EirGenix Signs Exclusive License Agreement for Biosimilar EG1206A with Sandoz

EirGenix Forms Strategic Partnership for HER2 Biosimilar

EirGenix Inc., a Taiwanese biopharmaceutical company, made headlines on November 12, 2025, by announcing the signing of an exclusive global license agreement with Sandoz AG, a global leader in biosimilars. This partnership focuses on EirGenix’s HER2 biosimilar, EG1206A, which is aimed at treating HER2-positive breast cancer, a condition affecting a significant number of patients worldwide.

Details of the Agreement

The agreement specifically excludes territories such as Taiwan, mainland China, South Korea, and several others in the Asia-Pacific region. Under the terms, EirGenix is set to receive up to $152 million in upfront and milestone payments, in addition to earning royalties once the product hits the market. This collaboration not only enhances EirGenix's financial standing but also solidifies its commitment to the development of innovative biosimilar treatments.

EirGenix has already completed pharmacokinetic studies for EG1206A and has received favorable feedback from both the FDA and the European Medicines Agency (EMA) regarding a shortened development path that avoids lengthy Phase III comparative efficacy trials. This clearance can significantly expedite market access for the new biosimilar.

Background on Breast Cancer Treatment

The World Health Organization reports that approximately 2.3 million women are diagnosed with breast cancer each year, with nearly 20% of those cases being HER2-positive. The standard treatment currently involves a combination of Trastuzumab and Pertuzumab—a regimen that has proven effective but continues to evolve. Recent studies also suggest that the combination of Pertuzumab with Trastuzumab Deruxtecan (Enhertu) might represent a new frontline therapy for HER2-positive metastatic breast cancer, indicating a promising avenue for the potential of EG1206A in the market.

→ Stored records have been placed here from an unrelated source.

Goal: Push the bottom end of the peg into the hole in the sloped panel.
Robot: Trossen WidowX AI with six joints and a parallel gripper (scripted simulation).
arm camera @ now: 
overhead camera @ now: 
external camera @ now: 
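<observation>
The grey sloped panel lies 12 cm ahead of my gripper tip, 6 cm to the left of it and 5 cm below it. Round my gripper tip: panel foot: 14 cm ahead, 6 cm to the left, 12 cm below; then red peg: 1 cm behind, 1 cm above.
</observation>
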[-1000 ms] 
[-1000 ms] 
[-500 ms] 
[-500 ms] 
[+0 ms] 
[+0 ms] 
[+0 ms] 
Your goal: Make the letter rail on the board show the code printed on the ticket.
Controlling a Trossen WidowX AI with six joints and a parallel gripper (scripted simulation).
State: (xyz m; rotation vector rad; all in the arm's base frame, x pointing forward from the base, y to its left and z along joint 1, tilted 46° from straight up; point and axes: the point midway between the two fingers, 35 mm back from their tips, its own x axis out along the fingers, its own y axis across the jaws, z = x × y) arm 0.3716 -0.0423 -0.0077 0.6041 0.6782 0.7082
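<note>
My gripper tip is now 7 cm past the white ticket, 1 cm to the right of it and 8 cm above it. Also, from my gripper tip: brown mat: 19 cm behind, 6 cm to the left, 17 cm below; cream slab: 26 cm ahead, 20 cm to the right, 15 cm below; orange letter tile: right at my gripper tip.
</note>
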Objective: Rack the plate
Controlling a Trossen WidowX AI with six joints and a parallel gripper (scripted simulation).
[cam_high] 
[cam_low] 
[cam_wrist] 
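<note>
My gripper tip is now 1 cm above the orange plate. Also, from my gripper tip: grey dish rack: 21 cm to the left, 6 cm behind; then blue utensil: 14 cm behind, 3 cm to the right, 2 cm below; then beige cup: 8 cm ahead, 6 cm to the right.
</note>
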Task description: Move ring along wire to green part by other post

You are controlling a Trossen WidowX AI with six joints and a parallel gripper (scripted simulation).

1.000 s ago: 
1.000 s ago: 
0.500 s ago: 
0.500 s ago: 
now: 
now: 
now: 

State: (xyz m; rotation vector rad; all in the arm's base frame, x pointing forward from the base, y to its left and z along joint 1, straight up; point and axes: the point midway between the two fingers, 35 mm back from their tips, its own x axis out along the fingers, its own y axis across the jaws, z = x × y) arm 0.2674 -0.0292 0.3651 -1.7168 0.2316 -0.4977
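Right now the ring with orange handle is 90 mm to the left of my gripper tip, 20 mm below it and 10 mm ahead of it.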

With the introduction of EG1206A, patients now have access to a new second-generation biosimilar option that complements EirGenix’s existing biosimilar EG12014 (a Trastuzumab biosimilar), which has already been approved in Europe and is undergoing a Biologics License Application (BLA) process with the FDA.

Strategic Implications

This collaborative effort further strengthens the established relationship between Sandoz and EirGenix. The two companies had previously teamed up for a marketing agreement on EG12014, symbolizing a growing alignment in their pursuit of providing affordable cancer therapies globally. Sandoz has long been recognized as a leader in the production of high-quality generic and biosimilar medications, emphasizing access and affordability for patients.

According to Roche's 2024 annual report, the global revenue for Perjeta, a key cancer treatment, reached CHF 3.62 billion (approximately USD 4 billion), highlighting the immense market potential for biosimilars like EG1206A.

Future Outlook

The agreement showcases EirGenix's innovative capabilities in reverse engineering to develop competitive biosimilars. As demand for affordable cancer therapies rises globally, EirGenix is accelerating the development of additional HER2-targeted antibody programs while enhancing its product pipeline and CDMO capabilities for further biosimilar projects.

The increasing utilization of EirGenix's commercial production lines demonstrates its commitment to scaling operations in response to global requirements. The company aims to become a significant development and production partner in the biosimilar landscape.

As the sector evolves rapidly, partnerships like that of EirGenix and Sandoz serve as vital components in the fight against cancer, pushing towards more sustainable healthcare solutions while improving patient access to critical treatments.